Extracted data
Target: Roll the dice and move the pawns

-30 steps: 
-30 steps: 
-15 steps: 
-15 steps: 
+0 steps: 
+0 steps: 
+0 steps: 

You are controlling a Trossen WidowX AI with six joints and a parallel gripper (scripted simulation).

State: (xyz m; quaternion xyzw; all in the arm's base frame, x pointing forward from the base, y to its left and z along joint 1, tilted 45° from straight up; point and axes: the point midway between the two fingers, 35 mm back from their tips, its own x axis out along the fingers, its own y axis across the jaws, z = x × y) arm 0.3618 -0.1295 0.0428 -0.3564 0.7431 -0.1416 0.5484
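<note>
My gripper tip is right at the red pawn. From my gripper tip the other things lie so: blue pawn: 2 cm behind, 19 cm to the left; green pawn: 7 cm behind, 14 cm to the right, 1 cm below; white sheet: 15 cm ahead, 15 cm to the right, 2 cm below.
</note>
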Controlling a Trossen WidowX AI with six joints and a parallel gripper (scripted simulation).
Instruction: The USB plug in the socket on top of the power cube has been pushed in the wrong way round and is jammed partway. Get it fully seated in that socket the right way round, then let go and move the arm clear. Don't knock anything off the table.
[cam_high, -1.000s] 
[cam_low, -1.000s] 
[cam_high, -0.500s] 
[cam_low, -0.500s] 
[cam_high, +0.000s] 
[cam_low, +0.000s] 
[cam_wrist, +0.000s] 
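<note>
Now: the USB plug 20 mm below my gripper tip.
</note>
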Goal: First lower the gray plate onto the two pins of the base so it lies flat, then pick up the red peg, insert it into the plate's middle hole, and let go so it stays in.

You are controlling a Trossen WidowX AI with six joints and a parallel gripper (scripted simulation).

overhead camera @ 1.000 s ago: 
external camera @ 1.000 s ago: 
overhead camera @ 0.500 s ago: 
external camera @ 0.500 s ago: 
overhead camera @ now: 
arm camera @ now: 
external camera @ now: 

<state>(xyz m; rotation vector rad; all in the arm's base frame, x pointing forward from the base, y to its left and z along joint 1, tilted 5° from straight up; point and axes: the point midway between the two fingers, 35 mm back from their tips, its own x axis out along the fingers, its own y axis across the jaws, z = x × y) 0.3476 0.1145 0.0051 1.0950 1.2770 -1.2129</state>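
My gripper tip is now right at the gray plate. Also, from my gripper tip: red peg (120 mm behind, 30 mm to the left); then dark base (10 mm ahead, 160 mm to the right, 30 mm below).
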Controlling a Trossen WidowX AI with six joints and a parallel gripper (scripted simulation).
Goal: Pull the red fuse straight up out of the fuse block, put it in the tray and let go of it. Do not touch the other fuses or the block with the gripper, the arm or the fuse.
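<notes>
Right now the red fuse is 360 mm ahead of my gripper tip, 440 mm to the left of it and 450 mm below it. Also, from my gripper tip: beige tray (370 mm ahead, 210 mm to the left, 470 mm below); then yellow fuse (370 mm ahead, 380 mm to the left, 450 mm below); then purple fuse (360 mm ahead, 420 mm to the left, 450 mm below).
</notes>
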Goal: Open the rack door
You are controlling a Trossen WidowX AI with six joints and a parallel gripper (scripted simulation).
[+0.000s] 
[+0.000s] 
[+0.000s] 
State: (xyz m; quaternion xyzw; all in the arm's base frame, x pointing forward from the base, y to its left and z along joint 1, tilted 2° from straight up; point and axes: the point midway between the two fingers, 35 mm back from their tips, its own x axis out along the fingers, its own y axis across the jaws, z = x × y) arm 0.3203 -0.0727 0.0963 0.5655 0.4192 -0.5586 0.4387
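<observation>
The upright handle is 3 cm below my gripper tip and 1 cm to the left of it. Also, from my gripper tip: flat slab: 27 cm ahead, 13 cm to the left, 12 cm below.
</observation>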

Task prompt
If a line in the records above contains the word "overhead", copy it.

Result
overhead camera @ 1.000 s ago: 
overhead camera @ 0.500 s ago: 
overhead camera @ now: 

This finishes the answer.